The Joy of a Cold Toilet Seat

Not exactly freezing Coming from Canada, I'm used to cold weather.

But the past few weeks of winter monsoons have been an interesting experience.

For those unacquainted with the pleasures of a Western Canadian winter, let me paint a picture:

It's dark. The sun grudgingly comes up for a few hours between 9.00am and 4.00pm and then packs it in. The wind whips down from the North at a brisk 60 kilometers per hour. The outside air temperature is -35C. The wind and the cold combine for a wind chill factor of -72C. It's cold enough to freeze solid any exposed body parts in 30 seconds.

The funny thing is, -35C in the Canadian Northwest Territories is considered balmy. But no matter how cold it gets, it's a dry cold. Arctic air is as dry as the desert. If you dress well, you can stay warm.

"When people think of Hong Kong, they think of heat, and that's what they get ..."

When people think of Hong Kong, they think of heat, and that's what they get most of the time. In the summer, the heat and humidity can drain you of energy, so it's wise to study the Heat Index. But don't forget, Hong Kong is sub-tropical.

From December through March, cold monsoon winds sweep in from China, and it gets chilly. As cold as Canada? Of course not, but it's a different type of cold, a wet cold.

In Canada, everyone has indoor heating. Houses are built of wood and are well-insulated. Natural gas furnaces provide toasty air and houses stay warm and cozy.

In Hong Kong, flats are made of concrete. They have no indoor heating and no insulation. When the monsoon winds blow, combined with an overnight temperature of 8C and the dampness of high humidity, the flat is cold enough to hang meat. The chill is pervasive; it creeps through your flesh, all the way to your bones.

· ƒ ·

Here are a few survival tips:

· Dress properly. This is the tricky part.

Let's say it's 8C in the morning. By noon, the temperature could be as high as 16C. Should you over-dress, you'll perspire and be hot and sticky all day long. Should you under-dress, the wind will be a miserable, warmth-robbing companion.

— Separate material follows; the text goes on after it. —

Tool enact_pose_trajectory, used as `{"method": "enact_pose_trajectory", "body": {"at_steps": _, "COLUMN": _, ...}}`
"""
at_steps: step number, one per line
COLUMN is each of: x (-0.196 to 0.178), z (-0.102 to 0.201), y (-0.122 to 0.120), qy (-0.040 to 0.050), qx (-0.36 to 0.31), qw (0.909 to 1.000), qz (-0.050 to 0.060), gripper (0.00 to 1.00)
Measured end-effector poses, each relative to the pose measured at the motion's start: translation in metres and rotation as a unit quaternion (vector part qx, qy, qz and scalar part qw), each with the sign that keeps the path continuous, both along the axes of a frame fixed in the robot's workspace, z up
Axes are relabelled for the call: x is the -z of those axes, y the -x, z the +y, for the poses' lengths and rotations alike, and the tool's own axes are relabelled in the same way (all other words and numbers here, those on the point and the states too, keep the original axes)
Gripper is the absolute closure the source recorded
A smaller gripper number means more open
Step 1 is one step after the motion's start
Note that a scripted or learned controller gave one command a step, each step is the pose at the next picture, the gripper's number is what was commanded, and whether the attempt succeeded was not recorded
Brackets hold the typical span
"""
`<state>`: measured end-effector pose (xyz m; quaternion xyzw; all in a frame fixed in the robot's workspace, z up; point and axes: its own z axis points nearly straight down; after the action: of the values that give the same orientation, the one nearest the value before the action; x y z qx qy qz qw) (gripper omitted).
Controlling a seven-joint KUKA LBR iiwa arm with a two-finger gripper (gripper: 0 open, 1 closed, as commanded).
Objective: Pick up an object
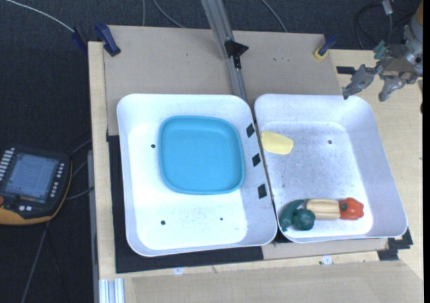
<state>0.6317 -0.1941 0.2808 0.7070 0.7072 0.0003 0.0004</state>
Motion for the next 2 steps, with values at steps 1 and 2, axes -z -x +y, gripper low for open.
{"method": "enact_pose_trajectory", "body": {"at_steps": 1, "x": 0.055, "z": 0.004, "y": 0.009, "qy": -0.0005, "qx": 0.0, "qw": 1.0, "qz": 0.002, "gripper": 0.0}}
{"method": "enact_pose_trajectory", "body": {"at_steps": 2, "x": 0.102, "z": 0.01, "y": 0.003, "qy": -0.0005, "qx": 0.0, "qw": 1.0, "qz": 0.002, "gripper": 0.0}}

Many offices, restaurants and shops leave air conditioning cranked up regardless of the weather. Heading indoors often offers little respite from the chill. On the other hand, dashing into a frosty-cold mall to escape the oppressive heat of summer can give you a stroke.

· Buy a heater. We purchased a radiating heater, which keeps our bedroom nice and warm. However, it does nothing for the rest of the flat unless we move it, and even then it takes a while to warm the space.

Showers become an adventure. The first major challenge is undressing; the shirt is the last thing to come off, followed by an invigorating bare-ass naked walk across the freezing ceramic tile floor.

"... an invigorating bare-ass naked walk across the freezing ceramic tile floor."

God forbid you should feel the need to use the facility. Then you get to experience the joy of riding a cold toilet seat.

The next step is to crank on the hot water without scalding yourself. As soon as the temperature is set, step in. Ahhhhh... pure ecstasy.

The difficult part is turning off the hot water. Cold air steals over your flesh and robs it of stored-up heat in seconds. Goosebumps pop up all over your body, including those two large pinkish areas on your chest. You towel-dry in 3.2 seconds and dress in a minute-and-a-half. This may be beneficial should you be running late.

· Drink hot liquids. Winter is the time to avoid cold beverages. Hot tea or soup will warm you from the inside to fend off the cold. Chilled drinks will make you shiver until your fillings loosen.

Aside of these tips, you could dress as locals do. They're still running around in down-filled coats, scarves, toques (pronounced like kook — that's a knitted woolen cap to my American friends), and so on. When I tell them about the winters in Canada, they're unable to fathom the depths of that kind of cold.

All of this will soon be a memory; April is creeping up, and with the increase in temperature, typhoon season will begin.

When summer kicks into full gear, everyone will be complaining about the heat.

I'll have to get rid of the side of beef before then.